Canada Education Savings Program (CESP) Basics


Canada Education Savings Program

Graduation © by James Almond

The cost of college continues to rise — even in Canada. If you want to be able to help your child pay for a post-secondary education, you can do so with help from the Canada Education Savings Program (CESP). The CESP is meant to encourage parents to contribute money in savings so that their children can pay for college. Relatives and friends can also become involved.

The CESP incentives work in conjunction with a Registered Education Savings Plan (RESP), which comes with tax advantages for those who open one for the benefit of a child’s education. When you take advantage of these programs, you are preparing for a better financial future for your child.

CESP Options

There are two main options for making use of incentives to save for your child’s college education. These options are:

  1. Canada Education Savings Grant (CESG): This grant comes from Canadian government and depends on your contributions. A payment of 20% on RESP contributions you make is added to the account.  Up to $7,200 can be deposited directly into the RESP for your child, helping you boost the contents of the RESP.
  2. Canada Learning Bond (CLB): Children born after December 31, 2003 are eligible for the CLB if an RESP has already been opened for them. Your qualifying child can receive up to $500 right now to help pay for college, and $100 each year until your child is 15. The total available is up to $2,000 (if you open when your child is born, you get $500 + $100 for the yearly amount). The money goes into the RESP. Unlike the CESG, however, you don’t have to put money into the RESP to qualify for the CLB.

The money that you receive from the CESP can be used later on for study at a university, college, trade school, CEGEP, or apprenticeship program. The money is available for part-time studies as well as for full-time studies. This means that the money put in for your child’s education is fairly versatile in use. Just make sure you understand the requirements for withdrawing the money, and how the process works when your child begins his or her post-secondary studies.

Start Early and Save More for Your Child’s Education

It’s a good idea to start as early as possible when saving for college. Indeed, if you want to maximize the money you can receive from the Canadian government for school, it’s best to start as soon as your child is born and receive the benefit of the CLB for as many years as possible. You can also maximize your RESP contributions by making sure your child is signed up for the CESG. These are incentives that come automatically once your child’s RESP is registered, so it is an automatic savings tool.

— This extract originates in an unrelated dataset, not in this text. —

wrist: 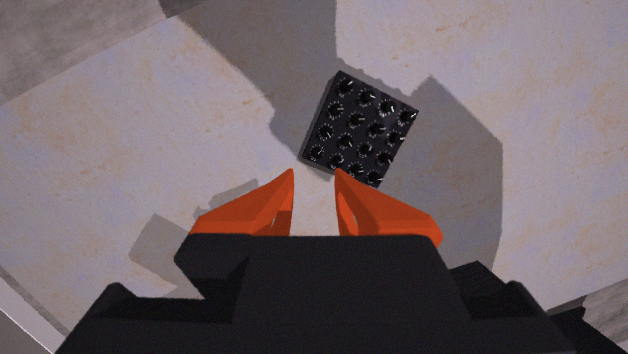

College planning requires foresight and consistency. Create a plan to contribute a regular amount to an open RESP for your child, and make sure he or she is signed up to receive the incentives offered under the CESP. You’ll rely less on student loans, and your child will start out with a brighter, less encumbered future.

10 comments to Canada Education Savings Program (CESP) Basics

  • Marianne

    I’ve just made the appointment with our financial advisor to set up our son’s RESP. Thanks for explaining some of this- I’ve found it all to be a bit confusing and some things I’ve read have even seemed to contradict each other. I recently blogged about how we’ve been able to save a bunch of money up for our RESP here: http://preservingpennies.com/?p=42

  • Geoff

    It seems the cost of education is going up everywhere. The CESP is a great idea to encourage parents to save for their child’s education.

  • Julie @ Freedom 48

    We’ll definitely be setting up RESP’s as soon as we have children. Why not take advantage of the 20% gov’t contribution and maximize the years for investment growth. I’m sure by the time our kids to go university it’ll cost an arm and a leg… so we’ll do whatever we can to help our kids out (however, our retirement is our #1 priority!)